Reference Code backup Executable files
This tool generates a matrix of read coverages for a list of genomic regions and at least two samples (BAM files). The genome is split into bins of the given size. For each bin, the number of reads found in each BAM file is counted. Alternatively, an interval file with pre-defined genomic regions can be provided.
multiBamSummary bins --bamfiles file1.bam file2.bam -out results.npz
multiBamSummary is a tool from the deepTools suite. The information on this page is based on deepTools version 3.5.1.
–version show program’s version number and exit
–bamfiles, -b List of indexed bam files separated by spaces.
–outFileName, -out File name to save the coverage matrix. This matrix can be subsequently plotted using plotCorrelation or or plotPCA.
–labels, -l User defined labels instead of default labels from file names. Multiple labels have to be separated by a space, e.g. –labels sample1 sample2 sample3
–binSize, -bs Length in bases of the window used to sample the genome.
–distanceBetweenBins, -n By default, multiBamSummary considers consecutive bins of the specified –binSize. However, to reduce the computation time, a larger distance between bins can by given. Larger distances result in fewer bins considered.
–region, -r Region of the genome to limit the operation to - this is useful when testing parameters to reduce the computing time. The format is chr:start:end, for example –region chr10 or –region chr10:456700:891000.
–blackListFileName, -bl A BED or GTF file containing regions that should be excluded from all analyses. Currently this works by rejecting genomic chunks that happen to overlap an entry. Consequently, for BAM files, if a read partially overlaps a blacklisted region or a fragment spans over it, then the read/fragment might still be considered. Please note that you should adjust the effective genome size, if relevant.

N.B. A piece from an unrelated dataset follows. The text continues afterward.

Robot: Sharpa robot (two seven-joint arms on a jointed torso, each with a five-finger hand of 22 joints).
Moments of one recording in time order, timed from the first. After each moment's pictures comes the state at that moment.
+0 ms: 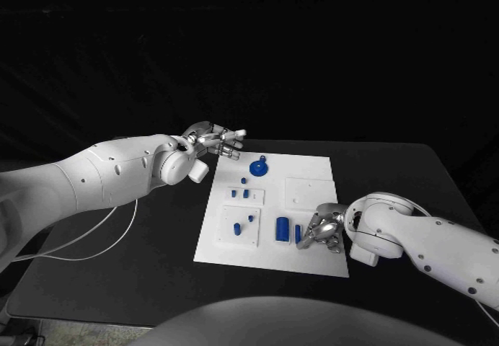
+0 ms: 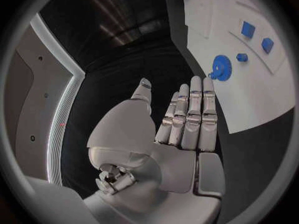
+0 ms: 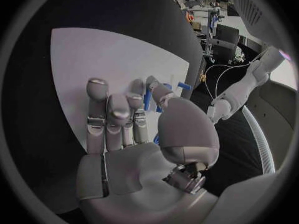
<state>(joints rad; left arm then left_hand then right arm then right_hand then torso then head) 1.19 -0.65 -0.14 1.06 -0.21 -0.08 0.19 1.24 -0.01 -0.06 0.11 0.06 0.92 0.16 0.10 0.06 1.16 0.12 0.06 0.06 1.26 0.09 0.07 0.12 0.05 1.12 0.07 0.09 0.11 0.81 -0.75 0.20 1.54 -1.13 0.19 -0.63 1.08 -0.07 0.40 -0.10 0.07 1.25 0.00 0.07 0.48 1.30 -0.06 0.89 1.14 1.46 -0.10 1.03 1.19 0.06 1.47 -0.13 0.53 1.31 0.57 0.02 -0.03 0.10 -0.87</state>
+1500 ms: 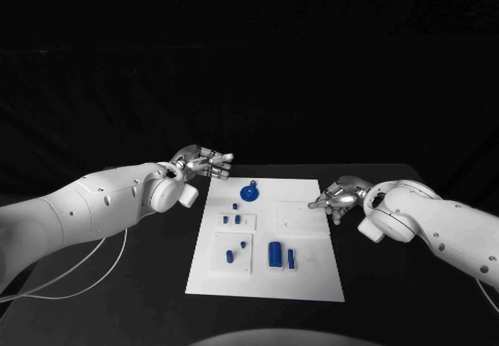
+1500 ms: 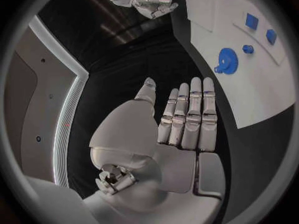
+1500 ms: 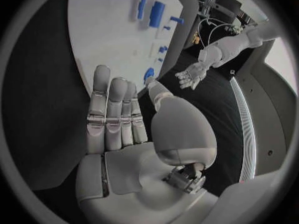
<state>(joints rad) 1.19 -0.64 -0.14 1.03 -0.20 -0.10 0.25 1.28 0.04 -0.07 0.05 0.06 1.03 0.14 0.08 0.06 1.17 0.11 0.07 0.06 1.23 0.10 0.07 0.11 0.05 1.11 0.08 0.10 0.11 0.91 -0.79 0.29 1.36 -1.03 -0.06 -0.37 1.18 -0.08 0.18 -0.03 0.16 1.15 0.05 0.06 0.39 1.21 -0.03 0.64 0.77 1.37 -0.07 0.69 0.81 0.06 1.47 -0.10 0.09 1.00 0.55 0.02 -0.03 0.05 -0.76</state>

–numberOfProcessors, -p Number of processors to use. Type “max/2” to use half the maximum number of processors or “max” to use all available processors.
–verbose, -v Set to see processing messages.
–outRawCounts Save the counts per region to a tab-delimited file.
–extendReads, -e This parameter allows the extension of reads to fragment size. If set, each read is extended, without exception. NOTE: This feature is generally NOT recommended for spliced-read data, such as RNA-seq, as it would extend reads over skipped regions. Single-end: Requires a user specified value for the final fragment length. Reads that already exceed this fragment length will not be extended. Paired-end: Reads with mates are always extended to match the fragment size defined by the two read mates. Unmated reads, mate reads that map too far apart (>4x fragment length) or even map to different chromosomes are treated like single-end reads. The input of a fragment length value is optional. If no value is specified, it is estimated from the data (mean of the fragment size of all mate reads).
–ignoreDuplicates If set, reads that have the same orientation and start position will be considered only once. If reads are paired, the mate’s position also has to coincide to ignore a read.
–minMappingQuality If set, only reads that have a mapping quality score of at least this are considered.
–centerReads By adding this option, reads are centered with respect to the fragment length. For paired-end data, the read is centered at the fragment length defined by the two ends of the fragment. For single-end data, the given fragment length is used. This option is useful to get a sharper signal around enriched regions.
–samFlagInclude Include reads based on the SAM flag. For example, to get only reads that are the first mate, use a flag of 64. This is useful to count properly paired reads only once, as otherwise the second mate will be also considered for the coverage.
–samFlagExclude Exclude reads based on the SAM flag. For example, to get only reads that map to the forward strand, use –samFlagExclude 16, where 16 is the SAM flag for reads that map to the reverse strand.
–minFragmentLength The minimum fragment length needed for read/pair inclusion. This option is primarily useful in ATACseq experiments, for filtering mono- or di-nucleosome fragments.
–maxFragmentLength The maximum fragment length needed for read/pair inclusion.
–BED Limits the coverage analysis to the regions specified in these files.
–metagene When either a BED12 or GTF file are used to provide regions, perform the computation on the merged exons, rather than using the genomic interval defined by the 5-prime and 3-prime most transcript bound (i.e., columns 2 and 3 of a BED file). If a BED3 or BED6 file is used as input, then columns 2 and 3 are used as an exon.
–transcriptID When a GTF file is used to provide regions, only entries with this value as their feature (column 2) will be processed as transcripts.
–exonID When a GTF file is used to provide regions, only entries with this value as their feature (column 2) will be processed as exons. CDS would be another common value for this.
–transcript_id_designator Each region has an ID (e.g., ACTB) assigned to it, which for BED files is either column 4 (if it exists) or the interval bounds. For GTF files this is instead stored in the last column as a key:value pair (e.g., as ‘transcript_id “ACTB”’, for a key of transcript_id and a value of ACTB). In some cases it can be convenient to use a different identifier. To do so, set this to the desired key.